Substitute \( q_1 = 4.00 \times 10^{-9} \text{ C} \) and \( q_2 = -3.00 \times 10^{-9} \text{ C} \):\[ \frac{4.00 \times 10^{-9}}{x} = \frac{3.00 \times 10^{-9}}{0.20 - x} \].Solve for \( x \):\[ 4.00(0.20 - x) = 3.00x \].\[ 0.80 - 4.00x = 3.00x \].\[ 0.80 = 7.00x \].\[ x = \frac{0.80}{7.00} = 0.1143 \text{ m} \text{ or } 11.43 \text{ cm} \].

Key concepts

Potential Energy

Potential energy in the context of electrostatics refers to the work done in bringing charges from infinity to their respective positions in a configuration, without any acceleration.
It helps us understand how charges interact and the stability of a configuration.
The potential energy between two point charges depends on:

• The magnitudes of the charges.
• The distance between them.
• The medium in which the charges are placed, usually characterized by Coulomb's constant.

When charges are of opposite signs, such as in our exercise, the potential energy is negative, indicating that work is gained when bringing the charges together from infinity. This is due to the attractive nature of the force.
In our particular example, calculating potential energy involved considering interactions between all pairs: (1) first and third, and (2) second and third charges.
The total potential energy of the system is the sum of these individual potentials.

Coulomb's Law

Coulomb's Law is the fundamental principle that quantifies the electrostatic force between two point charges.
This law states that the magnitude of the force (\( F \)) between two point charges is directly proportional to the product of the absolute values of the charges, and inversely proportional to the square of the distance between them. It is mathematically expressed as:

• \( F = \frac{k \cdot |q_1 \cdot q_2|}{r^2} \)

where \( k \) is Coulomb's constant, \( q_1 \) and \( q_2 \) are the magnitudes of the charges, and \( r \) is the distance between them.
In our exercise, we used this law to calculate potential energy, noting that potential energy equates analogous features with force over a distance.
This gives potential energy the form:

• \( U = \frac{k \cdot q_1 \cdot q_2}{r} \)
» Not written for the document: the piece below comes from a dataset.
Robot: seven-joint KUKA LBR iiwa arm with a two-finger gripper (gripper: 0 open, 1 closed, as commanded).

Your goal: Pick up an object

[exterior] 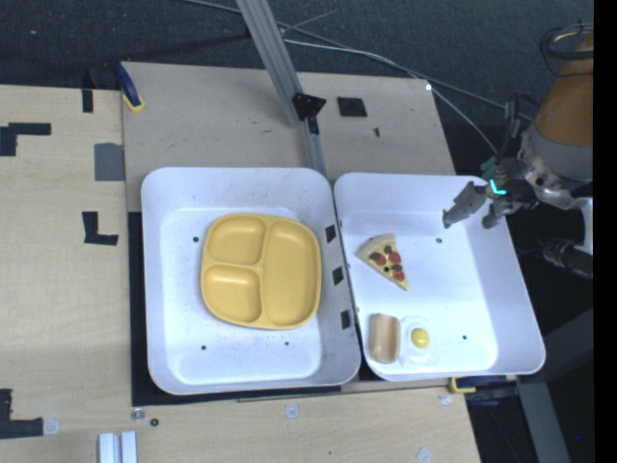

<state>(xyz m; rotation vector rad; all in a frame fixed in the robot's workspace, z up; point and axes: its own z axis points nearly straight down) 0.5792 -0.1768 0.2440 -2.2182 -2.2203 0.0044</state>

This relationship highlights key dynamics:

• A greater distance between charges decreases potential energy, aligning with the observation that it takes more effort to bring distant charges together.
• A larger product of charge magnitudes increases the potential energy, reflecting a stronger interaction field.

Point Charges

Point charges are idealized representations of charges, where all the charge volume is assumed to be concentrated at a single point.
This simplifies calculating electric fields and forces between them, especially with analytical methods involving Coulomb's Law.
Real-world charges may be spread across an area or volume, but assuming point charges helps simplify complex calculations and provides accurate estimations in many scenarios.
In the exercise undertaken, the charges involved were considered point charges which could be conveniently used to find the total potential energy.
Point charge calculations are especially useful in understanding electrostatic interactions by focusing on the essence of interactions between separate cores of charge without considering the complexities of their finite sizes.